De Sèze, que es abogado de profesión, plantea una defensa combativa, casi apasionada (ver recuadro), pero la única esperanza para Luis XVI es que la Convención acepte someter su sentencia al veredicto popular. Los defensores piensan que todavía la figura del Rey conservará para muchos franceses el carácter sagrado que siempre han tenido allí los monarcas, y que en consecuencia no refrendarán la sentencia de muerte de la Convención.

Entre el 15 y el 17 de enero de 1793 los 749 diputados convencionales son llamados a votar sucesivas preguntas de las que depende la vida del exrey. La primera va directa al grano: “¿Es culpable Luis Capeto de conspiración contra la libertad pública y de atentados contra la seguridad general del Estado, sí o no?”. De los 718 presentes 673 votan “sí”. Es una mayoría aplastante, y ese voto contundente condicionará las sucesivas consultas. La segunda pregunta plantea si la sentencia de la Convención tendrá que ser refrendada por el pueblo, y gana el “no” por 423 a 286. No tan unánime como la anterior votación, es sin embargo una mayoría muy amplia la que establece que lo que se decida en la tercera pregunta será una sentencia sin apelación posible.

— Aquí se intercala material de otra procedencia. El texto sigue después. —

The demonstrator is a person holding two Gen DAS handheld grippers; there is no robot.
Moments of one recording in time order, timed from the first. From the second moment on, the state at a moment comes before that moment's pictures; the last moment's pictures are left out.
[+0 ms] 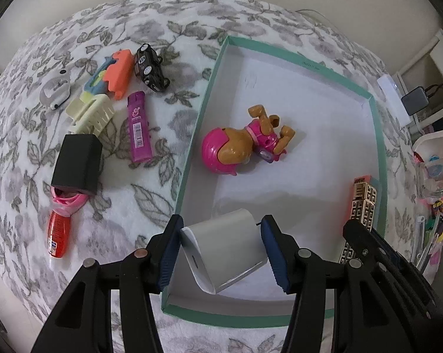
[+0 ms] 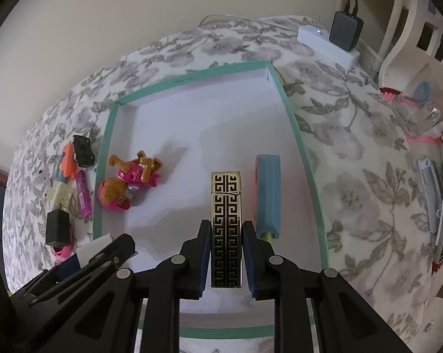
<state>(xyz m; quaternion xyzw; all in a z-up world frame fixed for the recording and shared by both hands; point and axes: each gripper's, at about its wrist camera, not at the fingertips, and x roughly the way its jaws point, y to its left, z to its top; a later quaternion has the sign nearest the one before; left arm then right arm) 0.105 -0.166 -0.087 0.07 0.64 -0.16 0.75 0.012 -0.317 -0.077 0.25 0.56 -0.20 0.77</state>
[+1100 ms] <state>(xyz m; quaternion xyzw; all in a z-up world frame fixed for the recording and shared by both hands) 0.104 -0.168 -0.100 0.07 0.65 -0.15 0.74 0.012 -0.318 -0.097 0.27 0.58 -0.20 0.74</state>
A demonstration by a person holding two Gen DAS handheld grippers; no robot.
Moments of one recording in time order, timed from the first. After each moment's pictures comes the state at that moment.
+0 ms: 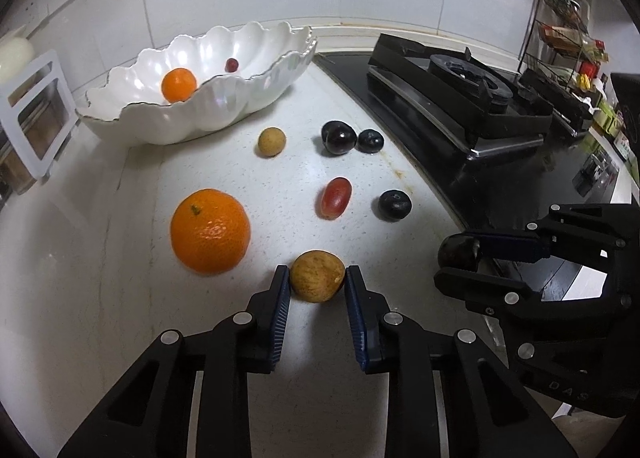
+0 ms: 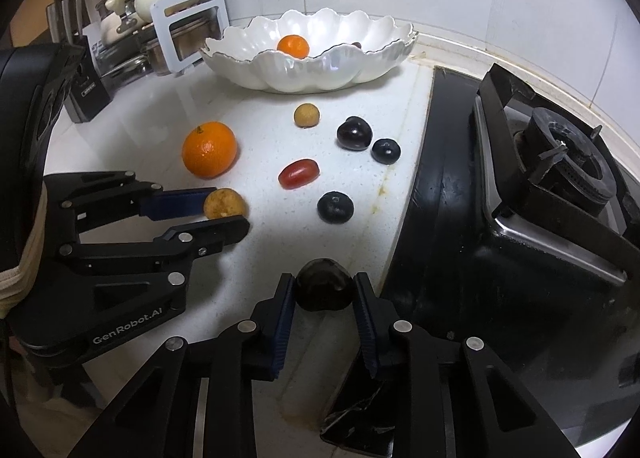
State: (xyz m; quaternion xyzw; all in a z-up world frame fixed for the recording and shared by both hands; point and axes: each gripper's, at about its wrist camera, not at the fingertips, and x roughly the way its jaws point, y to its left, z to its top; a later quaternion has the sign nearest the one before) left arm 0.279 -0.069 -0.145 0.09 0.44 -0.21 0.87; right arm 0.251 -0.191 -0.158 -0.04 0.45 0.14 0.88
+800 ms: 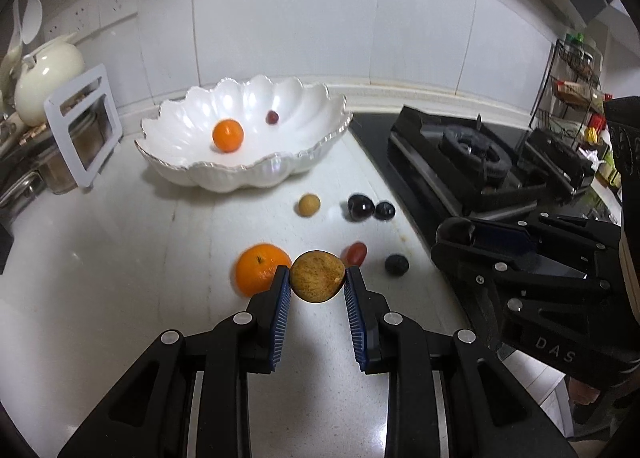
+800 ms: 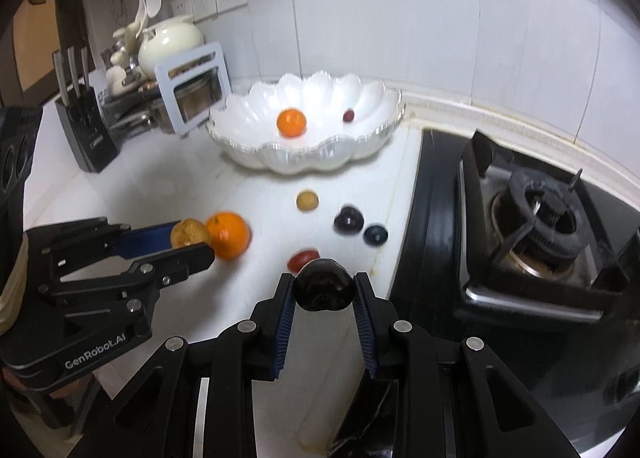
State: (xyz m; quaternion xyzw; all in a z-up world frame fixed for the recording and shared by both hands) left arm 0.268 -0.044 -0.085 0.04 0.38 -0.18 0.90; right arm 0.258 -0.193 -0.101 -0.01 0.38 0.14 0.91
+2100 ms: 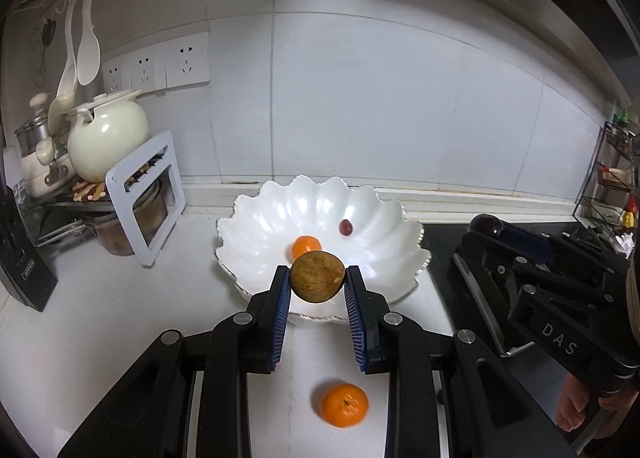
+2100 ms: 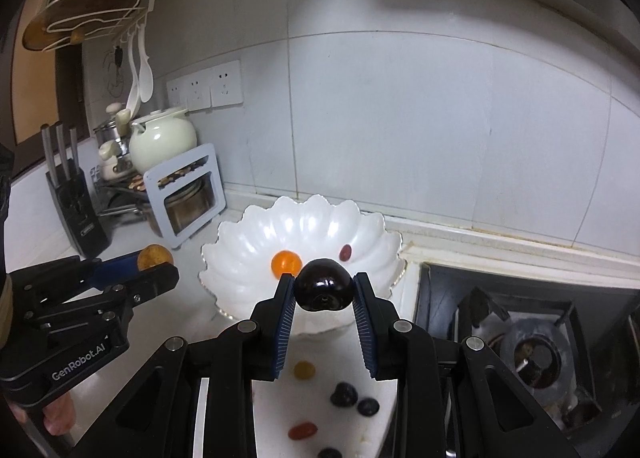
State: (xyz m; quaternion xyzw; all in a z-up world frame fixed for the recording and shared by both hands) left arm 0.335 0.000 -0.007 0.00 0.29 -0.09 0.95; right arm 0.336 -0.167 -0.018 -0.02 0.26 0.12 0.96
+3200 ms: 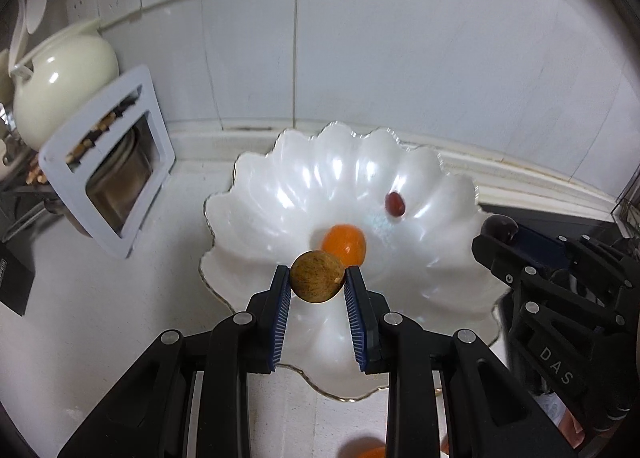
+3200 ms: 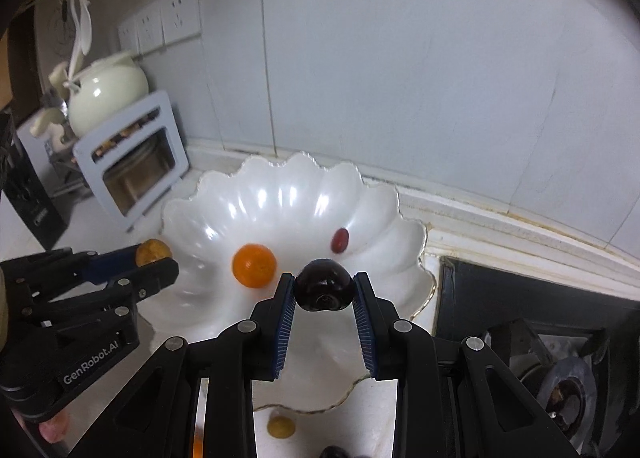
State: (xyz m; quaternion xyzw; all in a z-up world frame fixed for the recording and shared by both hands) left arm 0.466 0.005 -0.055 -0.01 0.43 -0.05 0.90; right arm 0.465 -0.143 -0.059 -0.04 0.38 0.11 0.92
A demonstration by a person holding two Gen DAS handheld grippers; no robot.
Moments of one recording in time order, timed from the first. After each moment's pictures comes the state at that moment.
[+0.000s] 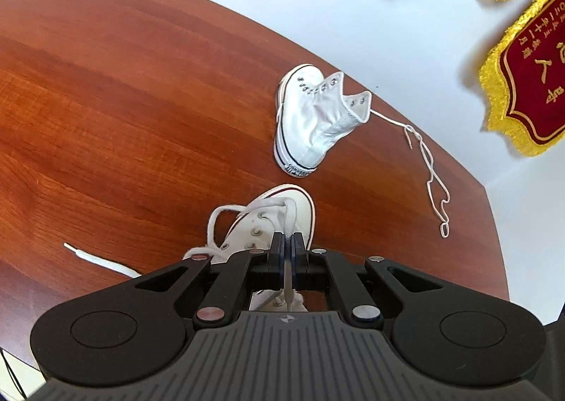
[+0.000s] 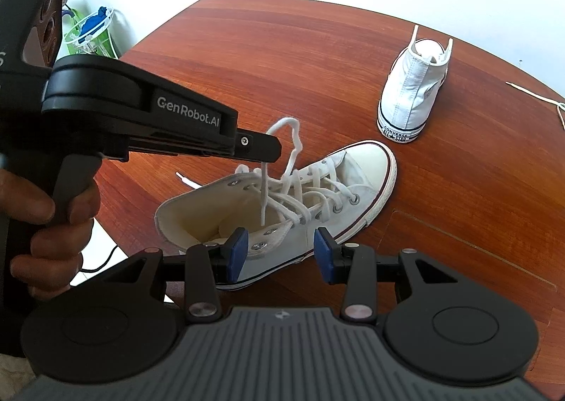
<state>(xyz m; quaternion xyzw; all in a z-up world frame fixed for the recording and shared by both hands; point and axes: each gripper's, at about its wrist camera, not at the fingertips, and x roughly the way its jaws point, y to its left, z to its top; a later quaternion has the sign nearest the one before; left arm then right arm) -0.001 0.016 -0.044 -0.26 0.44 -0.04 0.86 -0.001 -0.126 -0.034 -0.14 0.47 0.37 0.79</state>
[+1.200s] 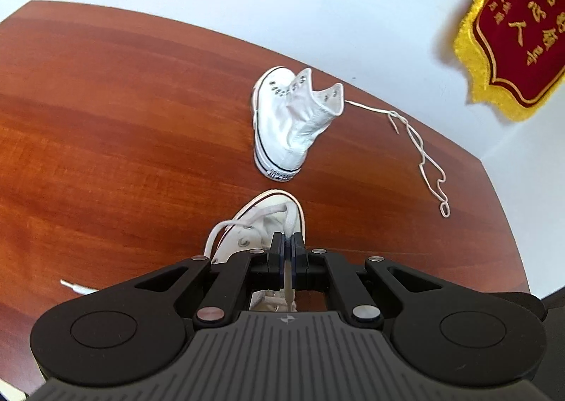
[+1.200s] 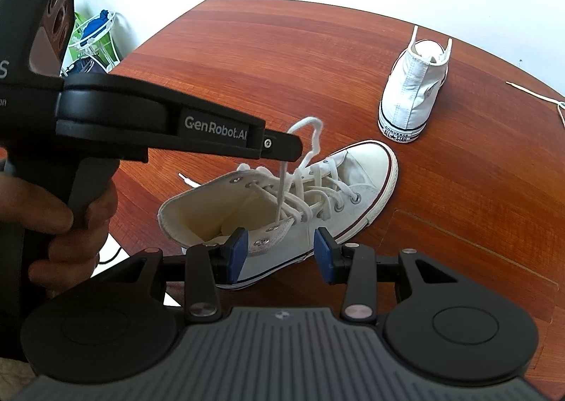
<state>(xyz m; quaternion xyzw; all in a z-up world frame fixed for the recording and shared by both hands) 0.005 0.002 -0.040 -0.20 0.43 -0.08 0.88 -0.003 -0.127 -0.034 -0.14 0.47 0.37 0.79</state>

Y llega la cuestión definitiva, ¿qué pena merece Luis Capeto? Hay 726 diputados presentes en esta sesión de los que 387 votan “la muerte” inmediata y otros 44 la muerte con aplazamiento indefinido de la sentencia. 290 se pronuncian por otras penas, y solo cinco prueban su lealtad al desgraciado exrey absteniéndose de votar. Entre ellos no está, sin embargo, el único a quien nadie podría afear que no quisiera condenar a Luis XVI, su primo el duque de Orleans, “primer príncipe de la sangre”, como se designaba en la realeza francesa al más cercano pariente del Rey y más importante de los príncipes de sangre real.

Felipe Igualdad.

El duque de Orleans, sin embargo, detesta a Luis XVI y sobre todo a María Antonieta, y se ha sumado a la Revolución desde el primer momento. Las malas lenguas dicen que no es por progresismo, sino porque espera sustituir al Rey –de hecho, un hijo suyo, Luis Felipe, encabezará en 1830 otra revolución contra los Borbones y conseguiría reinar unos años–. El caso es que el primer príncipe de la sangre juega a radical: se cambia su nombre por el de Philippe Égalité (“Felipe Igualdad”) y, elegido diputado, se afilia a la Montaña, la extrema izquierda. Cuando le llega el momento de votar dice: “Preocupado únicamente por mi deber, convencido de que los que han atentado o atentaren en el futuro contra la soberanía del pueblo merecen la muerte, yo voto la muerte”.

La suerte de Luis Capeto está echada. La ingrata misión de comunicarle la sentencia es asumida por el más anciano de sus defensores, Malesherbes, hombre de la Ilustración y famoso botánico que se había retirado de la vida pública 20 años antes para dedicarse al estudio, y que ha abandonado su retiro para acudir caballerosamente en defensa del rey caído.El 21 de enero Luis es trasladado en una carroza desde la prisión del Temple, donde queda encarcelada el resto de la familia real, hasta la plaza de la Concordia, entonces llamada “de la Revolución”. Da muestras de una gran dignidad en sus últimos momentos, y su propio ejecutor, el famoso verdugo Sanson, escribirá en sus memorias que “soportó todo eso con una compostura y una firmeza que nos asombró a todos nosotros”.

Antes de ser ejecutado en la guillotina, un invento progresista de la Revolución, que proporciona una muerte rápida y sin sufrimiento a los reos y elimina las diferencias en la forma de ejecución que antes sufrían los nobles y el pueblo, Luis XVI intenta una última defensa, esta vez ante la Historia: “¡Pueblo –proclama– muero inocente de los delitos de los que se me acusa! Perdono a los que me matan. ¡Que mi sangre no recaiga jamás sobre Francia!”.Pero el redoble de los tambores impide que el pueblo le llegue a oír.